Cannabis Business Licenses & Secession Planning

Generally, upon the death of a person in the United States, that person is free to leave just about anything they want to their heirs through a will or use any property owned to create a trust – ranging from intellectual property to real estate, and including practically anything of great, little, or merely sentimental value.

However, that is not necessarily true with respect to a marijuana business license. As it turns out, most states limit what you can do with your license once it has been granted to you, including limiting your ability to transfer it or, in this case, leave it to your heirs after your death.

In Oregon, for example, it is impossible to pass a marijuana business license from one person or entity to another by a will. Oregon law provides that a marijuana business license is considered a privilege that is attached to a particular person, expires upon death of the licensee, and does not descend either by will or intestacy – no matter what.

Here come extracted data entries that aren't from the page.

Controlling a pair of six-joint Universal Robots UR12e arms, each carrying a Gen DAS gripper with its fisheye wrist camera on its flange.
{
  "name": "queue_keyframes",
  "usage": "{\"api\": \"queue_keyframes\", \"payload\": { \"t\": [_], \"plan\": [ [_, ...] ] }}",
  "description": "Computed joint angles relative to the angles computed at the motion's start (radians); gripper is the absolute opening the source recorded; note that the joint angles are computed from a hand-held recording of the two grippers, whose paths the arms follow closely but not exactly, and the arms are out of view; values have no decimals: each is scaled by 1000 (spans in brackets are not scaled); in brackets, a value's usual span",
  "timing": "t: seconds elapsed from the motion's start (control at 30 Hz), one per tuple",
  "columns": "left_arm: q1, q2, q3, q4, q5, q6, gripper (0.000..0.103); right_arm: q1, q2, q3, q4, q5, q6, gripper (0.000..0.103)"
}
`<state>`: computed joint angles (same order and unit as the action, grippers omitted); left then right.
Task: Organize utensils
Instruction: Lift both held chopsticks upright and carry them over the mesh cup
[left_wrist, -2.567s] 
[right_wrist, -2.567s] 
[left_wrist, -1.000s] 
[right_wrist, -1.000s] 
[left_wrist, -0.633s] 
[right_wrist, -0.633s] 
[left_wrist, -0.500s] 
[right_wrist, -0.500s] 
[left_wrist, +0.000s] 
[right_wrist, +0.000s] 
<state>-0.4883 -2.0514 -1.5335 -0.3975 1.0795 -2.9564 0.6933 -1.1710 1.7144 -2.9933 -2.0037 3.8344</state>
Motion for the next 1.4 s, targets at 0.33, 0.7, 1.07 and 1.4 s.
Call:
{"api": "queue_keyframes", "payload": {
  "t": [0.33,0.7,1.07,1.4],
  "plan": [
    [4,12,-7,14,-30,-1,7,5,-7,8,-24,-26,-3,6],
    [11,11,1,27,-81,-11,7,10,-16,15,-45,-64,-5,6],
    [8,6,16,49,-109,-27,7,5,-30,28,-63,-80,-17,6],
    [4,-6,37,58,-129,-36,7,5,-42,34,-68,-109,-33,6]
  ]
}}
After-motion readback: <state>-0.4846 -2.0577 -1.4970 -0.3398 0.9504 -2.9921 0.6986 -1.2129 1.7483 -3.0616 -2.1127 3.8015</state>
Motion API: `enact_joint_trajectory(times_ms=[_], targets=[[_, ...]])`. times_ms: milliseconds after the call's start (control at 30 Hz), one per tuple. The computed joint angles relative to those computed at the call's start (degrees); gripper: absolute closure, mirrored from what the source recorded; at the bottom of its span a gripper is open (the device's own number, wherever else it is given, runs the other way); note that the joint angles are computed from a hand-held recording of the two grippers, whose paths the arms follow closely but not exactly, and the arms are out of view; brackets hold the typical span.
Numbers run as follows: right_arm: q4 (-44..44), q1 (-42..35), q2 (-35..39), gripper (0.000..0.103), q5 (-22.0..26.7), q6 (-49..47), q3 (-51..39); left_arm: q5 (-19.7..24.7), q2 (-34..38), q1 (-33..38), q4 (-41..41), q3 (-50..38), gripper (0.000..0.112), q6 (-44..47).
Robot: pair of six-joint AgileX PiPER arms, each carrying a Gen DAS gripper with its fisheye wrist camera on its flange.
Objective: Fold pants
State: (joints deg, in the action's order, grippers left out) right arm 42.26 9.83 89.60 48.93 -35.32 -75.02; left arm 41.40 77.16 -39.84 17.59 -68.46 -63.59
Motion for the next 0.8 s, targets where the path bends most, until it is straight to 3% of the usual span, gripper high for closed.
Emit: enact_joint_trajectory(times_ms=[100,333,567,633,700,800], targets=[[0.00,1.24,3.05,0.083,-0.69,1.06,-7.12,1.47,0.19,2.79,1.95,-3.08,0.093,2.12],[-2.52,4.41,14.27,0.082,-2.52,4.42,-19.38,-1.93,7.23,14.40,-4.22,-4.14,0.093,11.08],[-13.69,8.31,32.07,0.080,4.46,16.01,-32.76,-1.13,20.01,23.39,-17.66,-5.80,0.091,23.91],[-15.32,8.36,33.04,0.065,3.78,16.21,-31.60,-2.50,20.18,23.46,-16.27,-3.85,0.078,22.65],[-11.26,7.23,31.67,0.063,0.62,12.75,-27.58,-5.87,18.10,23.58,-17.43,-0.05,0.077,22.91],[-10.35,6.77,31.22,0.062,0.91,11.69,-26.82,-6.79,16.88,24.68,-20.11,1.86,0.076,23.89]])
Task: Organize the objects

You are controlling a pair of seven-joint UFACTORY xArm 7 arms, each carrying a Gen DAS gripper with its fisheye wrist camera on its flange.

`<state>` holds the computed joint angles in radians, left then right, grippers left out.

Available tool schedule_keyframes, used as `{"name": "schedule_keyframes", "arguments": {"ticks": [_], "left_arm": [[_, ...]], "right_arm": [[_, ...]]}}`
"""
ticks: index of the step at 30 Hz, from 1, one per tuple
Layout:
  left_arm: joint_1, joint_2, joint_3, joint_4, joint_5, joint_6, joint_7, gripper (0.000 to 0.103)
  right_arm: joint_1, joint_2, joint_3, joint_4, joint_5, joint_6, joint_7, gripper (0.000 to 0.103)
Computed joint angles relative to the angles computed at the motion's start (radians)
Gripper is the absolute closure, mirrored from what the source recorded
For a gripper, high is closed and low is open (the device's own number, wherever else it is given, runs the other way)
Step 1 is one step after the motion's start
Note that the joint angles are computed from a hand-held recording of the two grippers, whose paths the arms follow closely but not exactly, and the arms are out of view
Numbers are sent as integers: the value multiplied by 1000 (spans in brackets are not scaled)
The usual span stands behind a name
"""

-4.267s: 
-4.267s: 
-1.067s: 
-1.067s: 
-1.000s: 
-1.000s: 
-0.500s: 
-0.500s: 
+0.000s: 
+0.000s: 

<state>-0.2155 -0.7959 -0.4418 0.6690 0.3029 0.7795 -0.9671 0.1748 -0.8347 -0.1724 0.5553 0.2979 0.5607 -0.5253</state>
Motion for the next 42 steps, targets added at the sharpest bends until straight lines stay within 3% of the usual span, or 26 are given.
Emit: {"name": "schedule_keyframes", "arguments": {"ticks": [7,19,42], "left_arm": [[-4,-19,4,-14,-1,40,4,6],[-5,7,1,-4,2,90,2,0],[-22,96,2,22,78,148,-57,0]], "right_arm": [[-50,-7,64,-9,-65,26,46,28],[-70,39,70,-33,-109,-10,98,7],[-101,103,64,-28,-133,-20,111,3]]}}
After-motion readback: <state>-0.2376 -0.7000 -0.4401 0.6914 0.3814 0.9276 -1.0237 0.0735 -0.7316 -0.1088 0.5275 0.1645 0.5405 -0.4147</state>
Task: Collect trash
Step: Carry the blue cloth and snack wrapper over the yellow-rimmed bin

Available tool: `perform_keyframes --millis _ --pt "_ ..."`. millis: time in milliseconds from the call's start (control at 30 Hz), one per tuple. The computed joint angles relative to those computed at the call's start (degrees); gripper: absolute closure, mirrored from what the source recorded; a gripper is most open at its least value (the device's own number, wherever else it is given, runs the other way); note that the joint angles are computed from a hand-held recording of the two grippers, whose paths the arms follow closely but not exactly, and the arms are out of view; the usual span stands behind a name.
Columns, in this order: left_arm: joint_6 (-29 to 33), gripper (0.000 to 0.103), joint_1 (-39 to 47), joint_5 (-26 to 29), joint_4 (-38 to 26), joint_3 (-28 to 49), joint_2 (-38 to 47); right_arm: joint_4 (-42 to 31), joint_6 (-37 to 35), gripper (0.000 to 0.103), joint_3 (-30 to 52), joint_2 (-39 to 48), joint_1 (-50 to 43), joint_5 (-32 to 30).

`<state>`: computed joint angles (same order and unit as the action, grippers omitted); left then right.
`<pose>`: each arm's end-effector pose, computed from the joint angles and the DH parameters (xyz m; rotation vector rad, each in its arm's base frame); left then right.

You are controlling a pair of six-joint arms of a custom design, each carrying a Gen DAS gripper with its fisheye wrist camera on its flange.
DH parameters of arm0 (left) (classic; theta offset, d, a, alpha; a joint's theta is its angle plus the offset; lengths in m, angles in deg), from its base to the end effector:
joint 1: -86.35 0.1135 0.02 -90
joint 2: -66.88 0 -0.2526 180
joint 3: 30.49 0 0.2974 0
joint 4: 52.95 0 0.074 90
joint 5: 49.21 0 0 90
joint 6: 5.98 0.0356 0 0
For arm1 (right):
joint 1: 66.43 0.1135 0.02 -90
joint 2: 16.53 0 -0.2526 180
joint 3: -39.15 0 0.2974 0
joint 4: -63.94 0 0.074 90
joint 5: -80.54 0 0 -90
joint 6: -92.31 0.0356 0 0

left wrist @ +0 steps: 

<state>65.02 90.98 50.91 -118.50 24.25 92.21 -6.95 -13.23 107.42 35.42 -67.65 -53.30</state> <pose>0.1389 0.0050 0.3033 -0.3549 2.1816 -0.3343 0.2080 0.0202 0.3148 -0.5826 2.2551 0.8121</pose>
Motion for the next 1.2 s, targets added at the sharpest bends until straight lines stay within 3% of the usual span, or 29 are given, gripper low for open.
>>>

Washington State, on the other hand, is a little more lenient. If a marijuana licensee dies or is incapacitated, that person’s appointed guardian or the executor of the deceased’s estate must notify the Washington State Liquor and Cannabis Board (WSLCB). The WSLCB must then provide written approval before the surviving heir can continue operating under that license. The WSLCB’s policy is to provide this permission so long as two conditions are met: (i) the individual resuming business under the license is a resident of Washington State, and (ii) the individual resuming business under the license passes a criminal background check.

If the surviving heir – the person to which you bequeathed the license in your will – is not a Washington resident, does not pass the background check, or fails some other requirement (for example, he or she is still a minor), the license will simply expire (or, “lapse” in legalese). If this occurs, the entire business may be at risk because, without a valid license, the business cannot legally operate. Should the surviving heir operate the business without WSLCB permission, the state regulatory authority can step in and assess monetary fines, close the doors to the business, or even destroy the inventory of an unlicensed business.

That your license will lapse if there is not a qualified successor to inherit it after your death is critical for cannabis business owners to know. Equally as important is to prepare a contingency plan to ensure that if whoever is set to inherent the business license is ineligible to do so, another qualified successor can step into his shoes. We have worked with numerous license holders who believed they would be able to pass their business on to their children through a will or trust, treating the marijuana license as a piece of personal property. However, this is a common misperception and, without specific, advanced preparation, as well as satisfaction of many nuanced state requirements, this bequest will probably not happen and instead the license will expire.

If the license is held by an individual person, or a group of individuals, in a state in which this post-death license devising is permitted, a valid will must be drafted that details the intended bequest. It is advisable to have more than one person in line to receive the bequest in case the intended recipient is deemed an ineligible person by the regulatory authority. Furthermore, if the license is held by a business entity (like an LLC) rather than a natural person, secession plans must exist in the corporate documents of the legal entity to be valid and enforceable.

As always, make sure you are familiar with the laws of your state, and contact an attorney if you have specific questions about secession planning for cannabis business licenses.